Well, when I look around the home office.. it says HP printer, HP scanner, Philips screen, Toshiba laptop, hp calculator (I did use to study physics) .
And well I don't know if the new system's announced are actually POWER7+ (32nm), or just a 'we've gotten better at making POWER7' version of the chip I don't really know. *shrug*
Well the real change is the increase in RAM x2 for the POWER 770 is a real game changer for us, it basically means x2 the amount of load on the machine. So for RL performance this is good. Furthermore the announcements talk about increased IO bandwidth, I supposed that means that the P5IOC chips that only ran at GX+ speeds have been updated. That should give the machine x2 IO when only using the system units IO and 33% more when using IO drawers.
The POWER 780 now supposedly goes to 16 sockets, according to the IBM homepage, So basically this means that the machine has quite an unused potential of IO and memory bandwidth.
An option like the IBM has on the x3850 and x3690 with extra memory in an addon box would be great.
But with 16 sockets, the POWER 780 actually surpasses the M9000 with 64 sockets on the specint2006rate high score.
// jesper
To be quite frank, without the help of redpieces and redbooks, we would be lost trying to figure out how to design a solution.

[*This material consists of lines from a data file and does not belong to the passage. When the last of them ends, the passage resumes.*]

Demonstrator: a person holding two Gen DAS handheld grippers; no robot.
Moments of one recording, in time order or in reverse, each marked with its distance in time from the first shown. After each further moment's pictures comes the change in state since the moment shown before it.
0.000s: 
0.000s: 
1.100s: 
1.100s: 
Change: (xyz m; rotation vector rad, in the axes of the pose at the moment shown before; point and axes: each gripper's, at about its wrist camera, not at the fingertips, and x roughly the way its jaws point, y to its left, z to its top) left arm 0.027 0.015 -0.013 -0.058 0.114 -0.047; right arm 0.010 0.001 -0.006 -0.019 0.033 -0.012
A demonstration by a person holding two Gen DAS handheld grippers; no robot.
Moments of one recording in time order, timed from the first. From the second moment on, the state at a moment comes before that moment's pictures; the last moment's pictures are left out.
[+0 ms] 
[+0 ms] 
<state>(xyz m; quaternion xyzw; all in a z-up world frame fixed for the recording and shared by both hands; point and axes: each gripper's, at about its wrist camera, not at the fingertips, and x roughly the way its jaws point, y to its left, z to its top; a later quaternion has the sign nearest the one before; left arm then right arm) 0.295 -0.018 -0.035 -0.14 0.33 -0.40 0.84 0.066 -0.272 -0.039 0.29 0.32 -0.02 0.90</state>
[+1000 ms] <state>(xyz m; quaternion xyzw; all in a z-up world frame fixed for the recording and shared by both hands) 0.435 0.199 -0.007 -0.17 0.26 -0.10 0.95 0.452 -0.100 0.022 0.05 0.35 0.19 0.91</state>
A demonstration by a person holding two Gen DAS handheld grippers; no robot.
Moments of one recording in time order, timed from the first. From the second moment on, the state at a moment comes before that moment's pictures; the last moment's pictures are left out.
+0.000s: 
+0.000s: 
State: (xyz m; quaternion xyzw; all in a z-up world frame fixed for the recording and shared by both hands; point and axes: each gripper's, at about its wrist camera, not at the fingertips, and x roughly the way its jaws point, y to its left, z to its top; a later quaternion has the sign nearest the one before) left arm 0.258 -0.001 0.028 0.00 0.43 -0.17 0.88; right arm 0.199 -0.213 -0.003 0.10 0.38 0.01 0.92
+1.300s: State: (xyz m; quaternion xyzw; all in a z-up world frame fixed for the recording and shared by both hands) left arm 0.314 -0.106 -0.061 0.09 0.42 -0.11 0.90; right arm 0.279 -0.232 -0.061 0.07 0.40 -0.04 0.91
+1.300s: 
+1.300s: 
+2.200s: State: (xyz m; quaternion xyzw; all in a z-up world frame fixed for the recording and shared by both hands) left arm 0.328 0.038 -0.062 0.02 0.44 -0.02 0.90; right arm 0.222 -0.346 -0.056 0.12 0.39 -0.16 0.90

The normal IBM websites are today to infested with marketing bullsh*t and fancy flash stuff that doesn't really help you. And to be honest, although they have greatly improved, the manuals do contain all to many circular references. And it can usually take som time to actually locate what you need. Much easier in the old days where there just were a PDF file that contained it all.
// Jesper
As far as I can see, all teh vendors seem to have rubbish webbies, and not exactly brilliant documentation. But I suspect that's to make sure you go on the vendor training courses, which all now cost a rediculous amount, and seem to have gone from being centers for customer education to merely profit-making machines.